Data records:

● ● ●

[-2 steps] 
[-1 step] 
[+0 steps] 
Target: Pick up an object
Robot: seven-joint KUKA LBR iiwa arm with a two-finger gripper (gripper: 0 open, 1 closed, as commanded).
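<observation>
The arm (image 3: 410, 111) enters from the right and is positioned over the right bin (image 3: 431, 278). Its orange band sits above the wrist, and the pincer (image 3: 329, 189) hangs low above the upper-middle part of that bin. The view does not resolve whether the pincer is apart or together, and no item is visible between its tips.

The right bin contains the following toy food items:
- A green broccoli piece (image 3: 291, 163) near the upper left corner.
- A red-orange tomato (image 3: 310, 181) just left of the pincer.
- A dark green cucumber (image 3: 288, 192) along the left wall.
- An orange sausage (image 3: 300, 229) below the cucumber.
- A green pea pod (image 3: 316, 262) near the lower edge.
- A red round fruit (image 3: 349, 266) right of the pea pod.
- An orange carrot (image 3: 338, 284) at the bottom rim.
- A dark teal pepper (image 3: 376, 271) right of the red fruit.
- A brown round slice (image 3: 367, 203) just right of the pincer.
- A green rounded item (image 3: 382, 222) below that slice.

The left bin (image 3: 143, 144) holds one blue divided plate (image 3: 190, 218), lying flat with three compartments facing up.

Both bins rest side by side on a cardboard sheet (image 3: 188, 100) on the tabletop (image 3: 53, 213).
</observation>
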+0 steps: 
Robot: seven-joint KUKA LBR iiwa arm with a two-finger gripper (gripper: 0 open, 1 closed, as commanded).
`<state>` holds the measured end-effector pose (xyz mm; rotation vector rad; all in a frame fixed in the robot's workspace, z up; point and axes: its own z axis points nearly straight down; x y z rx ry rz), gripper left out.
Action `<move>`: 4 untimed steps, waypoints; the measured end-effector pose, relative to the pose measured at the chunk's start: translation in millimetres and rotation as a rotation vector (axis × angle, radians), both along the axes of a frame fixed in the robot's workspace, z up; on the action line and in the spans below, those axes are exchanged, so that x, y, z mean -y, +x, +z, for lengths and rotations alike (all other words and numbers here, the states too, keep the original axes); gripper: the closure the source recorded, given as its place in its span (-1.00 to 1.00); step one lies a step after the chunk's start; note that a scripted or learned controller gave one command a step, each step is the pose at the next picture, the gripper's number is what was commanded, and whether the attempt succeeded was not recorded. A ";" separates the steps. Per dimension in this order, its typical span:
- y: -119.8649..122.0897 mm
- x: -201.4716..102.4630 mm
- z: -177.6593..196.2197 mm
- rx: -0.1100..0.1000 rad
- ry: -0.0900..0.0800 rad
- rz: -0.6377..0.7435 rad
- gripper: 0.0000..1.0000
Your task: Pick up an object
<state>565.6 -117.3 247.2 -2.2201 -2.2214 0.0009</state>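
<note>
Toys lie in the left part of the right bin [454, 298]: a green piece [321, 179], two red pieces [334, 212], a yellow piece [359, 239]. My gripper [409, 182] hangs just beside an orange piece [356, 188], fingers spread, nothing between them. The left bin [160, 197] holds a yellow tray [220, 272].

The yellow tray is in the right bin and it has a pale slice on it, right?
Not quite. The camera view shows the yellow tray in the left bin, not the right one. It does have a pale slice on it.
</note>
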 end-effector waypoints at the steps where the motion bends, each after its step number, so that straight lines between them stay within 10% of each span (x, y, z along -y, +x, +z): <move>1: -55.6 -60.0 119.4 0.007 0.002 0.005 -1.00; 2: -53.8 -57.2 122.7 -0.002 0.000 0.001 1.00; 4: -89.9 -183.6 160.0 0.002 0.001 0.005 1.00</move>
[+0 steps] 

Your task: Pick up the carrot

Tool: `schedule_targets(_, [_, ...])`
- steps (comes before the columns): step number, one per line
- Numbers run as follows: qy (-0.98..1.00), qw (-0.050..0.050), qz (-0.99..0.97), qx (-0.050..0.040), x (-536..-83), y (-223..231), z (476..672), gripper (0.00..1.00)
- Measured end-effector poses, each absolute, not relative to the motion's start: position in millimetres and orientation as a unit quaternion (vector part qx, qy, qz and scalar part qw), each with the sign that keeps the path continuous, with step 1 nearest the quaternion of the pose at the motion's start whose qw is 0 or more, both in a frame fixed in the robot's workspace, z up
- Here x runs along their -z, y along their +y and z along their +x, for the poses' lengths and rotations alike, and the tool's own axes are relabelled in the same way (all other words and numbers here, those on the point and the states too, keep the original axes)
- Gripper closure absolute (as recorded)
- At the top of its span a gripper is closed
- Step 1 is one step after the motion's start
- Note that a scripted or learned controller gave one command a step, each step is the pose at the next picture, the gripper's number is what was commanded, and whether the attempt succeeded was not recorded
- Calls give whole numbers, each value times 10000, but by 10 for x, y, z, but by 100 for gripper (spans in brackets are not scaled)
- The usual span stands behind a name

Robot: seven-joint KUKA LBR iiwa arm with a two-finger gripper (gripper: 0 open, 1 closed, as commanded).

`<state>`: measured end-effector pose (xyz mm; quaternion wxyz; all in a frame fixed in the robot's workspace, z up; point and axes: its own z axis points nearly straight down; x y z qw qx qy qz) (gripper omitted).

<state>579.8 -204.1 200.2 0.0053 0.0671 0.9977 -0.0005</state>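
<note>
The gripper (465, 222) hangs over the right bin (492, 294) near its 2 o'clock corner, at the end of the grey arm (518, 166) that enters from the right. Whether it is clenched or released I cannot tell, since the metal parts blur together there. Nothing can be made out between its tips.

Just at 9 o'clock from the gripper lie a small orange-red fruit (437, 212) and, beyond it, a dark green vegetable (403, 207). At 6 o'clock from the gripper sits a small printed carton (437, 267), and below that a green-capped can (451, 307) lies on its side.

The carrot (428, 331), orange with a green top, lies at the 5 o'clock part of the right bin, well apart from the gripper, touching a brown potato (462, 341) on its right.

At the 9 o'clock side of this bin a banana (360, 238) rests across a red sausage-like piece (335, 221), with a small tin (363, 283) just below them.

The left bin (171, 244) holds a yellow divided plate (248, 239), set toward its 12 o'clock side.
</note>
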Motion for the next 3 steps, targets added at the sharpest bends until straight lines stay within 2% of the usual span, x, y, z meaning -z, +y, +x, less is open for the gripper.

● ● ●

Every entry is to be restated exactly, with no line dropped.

[-2 steps] 
[-1 step] 
[+0 steps] 
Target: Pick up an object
Robot: seven-joint KUKA LBR iiwa arm with a two-finger gripper (gripper: 0 open, 1 closed, as commanded).
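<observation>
The arm (image 3: 410, 111) enters from the right and is positioned over the right bin (image 3: 431, 278). Its orange band sits above the wrist, and the pincer (image 3: 329, 189) hangs low above the upper-middle part of that bin. The view does not resolve whether the pincer is apart or together, and no item is visible between its tips.

The right bin contains the following toy food items:
- A green broccoli piece (image 3: 291, 163) near the upper left corner.
- A red-orange tomato (image 3: 310, 181) just left of the pincer.
- A dark green cucumber (image 3: 288, 192) along the left wall.
- An orange sausage (image 3: 300, 229) below the cucumber.
- A green pea pod (image 3: 316, 262) near the lower edge.
- A red round fruit (image 3: 349, 266) right of the pea pod.
- An orange carrot (image 3: 338, 284) at the bottom rim.
- A dark teal pepper (image 3: 376, 271) right of the red fruit.
- A brown round slice (image 3: 367, 203) just right of the pincer.
- A green rounded item (image 3: 382, 222) below that slice.

The left bin (image 3: 143, 144) holds one blue divided plate (image 3: 190, 218), lying flat with three compartments facing up.

Both bins rest side by side on a cardboard sheet (image 3: 188, 100) on the tabletop (image 3: 53, 213).
</observation>
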+0 steps: 
Robot: seven-joint KUKA LBR iiwa arm with a two-finger gripper (gripper: 0 open, 1 closed, as commanded).
`<state>` holds the measured end-effector pose (xyz mm; rotation vector rad; all in a frame fixed in the robot's workspace, z up; point and axes: its own z axis points nearly straight down; x y z rx ry rz), gripper left out.
Action `<move>`: 4 untimed steps, waypoints; the measured end-effector pose, relative to the pose measured at the chunk's start: translation in millimetres and rotation as a rotation vector (axis × angle, radians), both along the axes of a frame fixed in the robot's workspace, z up; on the action line and in the spans below, those axes are exchanged, so that x, y, z mean -y, +x, +z, for lengths and rotations alike (all other words and numbers here, the states too, keep the original axes); gripper: the closure the source recorded, given as its place in its span (-1.00 to 1.00); step one lies a step after the chunk's start; note that a scripted or learned controller gave one command a step, each step is the pose at the next picture, the gripper's number is what was commanded, and whether the attempt succeeded was not recorded. A ";" separates the steps. Per dimension in this order, its typical span:
- y: -119.8649..122.0897 mm
- x: -201.4716..102.4630 mm
- z: -177.6593..196.2197 mm
- rx: -0.1100..0.1000 rad
- ry: -0.0900..0.0800 rad
- rz: -0.6377..0.7435 rad
- gripper: 0.0000..1.0000
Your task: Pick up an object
<state>565.6 -117.3 247.2 -2.2201 -2.2214 0.0009</state>
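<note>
Toys lie in the left part of the right bin [454, 298]: a green piece [321, 179], two red pieces [334, 212], a yellow piece [359, 239]. My gripper [409, 182] hangs just beside an orange piece [356, 188], fingers spread, nothing between them. The left bin [160, 197] holds a yellow tray [220, 272].

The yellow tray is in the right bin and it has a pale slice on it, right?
Not quite. The camera view shows the yellow tray in the left bin, not the right one. It does have a pale slice on it.
</note>
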 end-effector waypoints at the steps where the motion bends, each after its step number, so that straight lines between them stay within 10% of each span (x, y, z along -y, +x, +z): <move>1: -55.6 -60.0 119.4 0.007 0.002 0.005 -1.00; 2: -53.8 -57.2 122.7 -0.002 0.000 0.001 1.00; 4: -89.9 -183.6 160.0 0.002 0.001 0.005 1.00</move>
[+0 steps] 

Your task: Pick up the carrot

Tool: `schedule_targets(_, [_, ...])`
- steps (comes before the columns): step number, one per line
- Numbers run as follows: qy (-0.98..1.00), qw (-0.050..0.050), qz (-0.99..0.97), qx (-0.050..0.040), x (-536..-83), y (-223..231), z (476..672), gripper (0.00..1.00)
- Measured end-effector poses, each absolute, not relative to the motion's start: position in millimetres and orientation as a unit quaternion (vector part qx, qy, qz and scalar part qw), each with the sign that keeps the path continuous, with step 1 nearest the quaternion of the pose at the motion's start whose qw is 0 or more, both in a frame fixed in the robot's workspace, z up
- Here x runs along their -z, y along their +y and z along their +x, for the poses' lengths and rotations alike, and the tool's own axes are relabelled in the same way (all other words and numbers here, those on the point and the states too, keep the original axes)
- Gripper closure absolute (as recorded)
- At the top of its span a gripper is closed
- Step 1 is one step after the motion's start
- Note that a scripted or learned controller gave one command a step, each step is the pose at the next picture, the gripper's number is what was commanded, and whether the attempt succeeded was not recorded
- Calls give whole numbers, each value times 10000, but by 10 for x, y, z, but by 100 for gripper (spans in brackets are not scaled)
- The usual span stands behind a name

Robot: seven-joint KUKA LBR iiwa arm with a two-finger gripper (gripper: 0 open, 1 closed, as commanded).

`<state>`: measured end-effector pose (xyz mm; quaternion wxyz; all in a frame fixed in the robot's workspace, z up; point and axes: its own z axis points nearly straight down; x y z qw qx qy qz) (gripper omitted).

<state>579.8 -204.1 200.2 0.0053 0.0671 0.9977 -0.0005</state>
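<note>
The gripper (465, 222) hangs over the right bin (492, 294) near its 2 o'clock corner, at the end of the grey arm (518, 166) that enters from the right. Whether it is clenched or released I cannot tell, since the metal parts blur together there. Nothing can be made out between its tips.

Just at 9 o'clock from the gripper lie a small orange-red fruit (437, 212) and, beyond it, a dark green vegetable (403, 207). At 6 o'clock from the gripper sits a small printed carton (437, 267), and below that a green-capped can (451, 307) lies on its side.

The carrot (428, 331), orange with a green top, lies at the 5 o'clock part of the right bin, well apart from the gripper, touching a brown potato (462, 341) on its right.

At the 9 o'clock side of this bin a banana (360, 238) rests across a red sausage-like piece (335, 221), with a small tin (363, 283) just below them.

The left bin (171, 244) holds a yellow divided plate (248, 239), set toward its 12 o'clock side.
</note>
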Motion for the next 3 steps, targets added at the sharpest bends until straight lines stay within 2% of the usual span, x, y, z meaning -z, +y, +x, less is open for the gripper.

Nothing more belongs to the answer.